Ask HN: Tell manager I'm planning to move on? - endemic
Background: was wooed into a new development position with the promise of a variety of greenfield projects. Reality was managing a dumpster fire of a project the previous dev left, then twiddling my thumbs for a few months. I literally have had nothing to do. I&#x27;ve decided that I&#x27;m going to seek employment elsewhere, but my question is, should I tell my manager? We were coworkers at a previous job, and that relationship (in part) helped me land my current role. I&#x27;ve already talked to him about my lack of tasks, so me leaving wouldn&#x27;t be coming out of left field.
======
mindcrime
The thing is, most of us want to do "the right thing" and be considerate and
helpful, etc. As such, it seems like giving your current manager an advance
"heads up" would be the moral thing to do. But... the reality is, you never
know how that is going to be received. It may be appreciated and you may
continue to work normally until you find something new. But there is always
the risk that your current employer will choose - either out of a sense of
retaliation, for for some other reason - to terminate you immediately if you
declare "I'm planning to move on."

So you have to weigh the risks, relative to your situation. Would you be
fucked if you were let go immediately? Then definitely don't say anything. Do
you have a year of living expenses saved up, and you live in your car with
almost no bills at all? Then it probably doesn't matter. Reality is probably
somewhere in between, so you'll have to evaluate your own circumstances.

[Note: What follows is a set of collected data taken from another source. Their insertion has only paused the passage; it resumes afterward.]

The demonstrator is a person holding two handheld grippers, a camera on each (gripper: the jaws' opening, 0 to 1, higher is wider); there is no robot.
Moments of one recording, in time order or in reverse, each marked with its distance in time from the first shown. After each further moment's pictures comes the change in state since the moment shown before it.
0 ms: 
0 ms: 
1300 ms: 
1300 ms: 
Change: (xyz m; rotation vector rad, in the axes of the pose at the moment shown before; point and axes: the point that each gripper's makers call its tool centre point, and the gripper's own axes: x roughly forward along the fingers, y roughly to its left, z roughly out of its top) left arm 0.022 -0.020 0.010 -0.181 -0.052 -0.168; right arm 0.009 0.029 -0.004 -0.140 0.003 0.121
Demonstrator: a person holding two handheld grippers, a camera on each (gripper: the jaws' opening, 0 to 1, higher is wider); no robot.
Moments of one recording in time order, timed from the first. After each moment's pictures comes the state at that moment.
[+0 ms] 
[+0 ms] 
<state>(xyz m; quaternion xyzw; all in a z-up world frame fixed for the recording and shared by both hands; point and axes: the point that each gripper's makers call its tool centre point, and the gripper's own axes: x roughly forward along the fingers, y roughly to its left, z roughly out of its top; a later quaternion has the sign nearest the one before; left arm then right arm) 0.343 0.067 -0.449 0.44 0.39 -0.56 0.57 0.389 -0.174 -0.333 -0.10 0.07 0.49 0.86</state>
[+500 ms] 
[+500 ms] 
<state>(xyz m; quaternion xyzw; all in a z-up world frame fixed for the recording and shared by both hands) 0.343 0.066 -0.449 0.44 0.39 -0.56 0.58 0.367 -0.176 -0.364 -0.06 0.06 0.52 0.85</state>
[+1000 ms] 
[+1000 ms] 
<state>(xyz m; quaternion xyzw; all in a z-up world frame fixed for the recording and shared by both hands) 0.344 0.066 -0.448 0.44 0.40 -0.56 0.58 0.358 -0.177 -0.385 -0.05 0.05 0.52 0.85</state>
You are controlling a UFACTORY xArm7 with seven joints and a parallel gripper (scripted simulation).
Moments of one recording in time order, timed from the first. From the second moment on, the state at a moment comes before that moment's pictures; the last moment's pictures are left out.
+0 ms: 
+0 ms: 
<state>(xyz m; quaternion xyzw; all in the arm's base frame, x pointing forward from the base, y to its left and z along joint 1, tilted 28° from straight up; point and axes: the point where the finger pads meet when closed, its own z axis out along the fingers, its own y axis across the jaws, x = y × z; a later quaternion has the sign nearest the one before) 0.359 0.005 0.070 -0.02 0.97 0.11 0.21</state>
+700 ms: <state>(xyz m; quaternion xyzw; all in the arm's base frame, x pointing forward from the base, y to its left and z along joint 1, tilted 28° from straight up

Beyond that, remember that business is business, and (almost) everybody
involved understands that. If you leave, their may be some bruised feelings,
but your current employer should understand your need to do what's right for
yourself. If they don't, well, that just illustrates even more so that leaving
is the right decision. But as long as you give sufficient notice (two weeks is
kinda considered "standard" but you might want to do more depending on the
situation) and are respectful and professional in how you conduct things,
there's no reason for any acrimony or bad blood as a result of your leaving.

------
byoung2
Wait until you have a job offer and then give 2 weeks.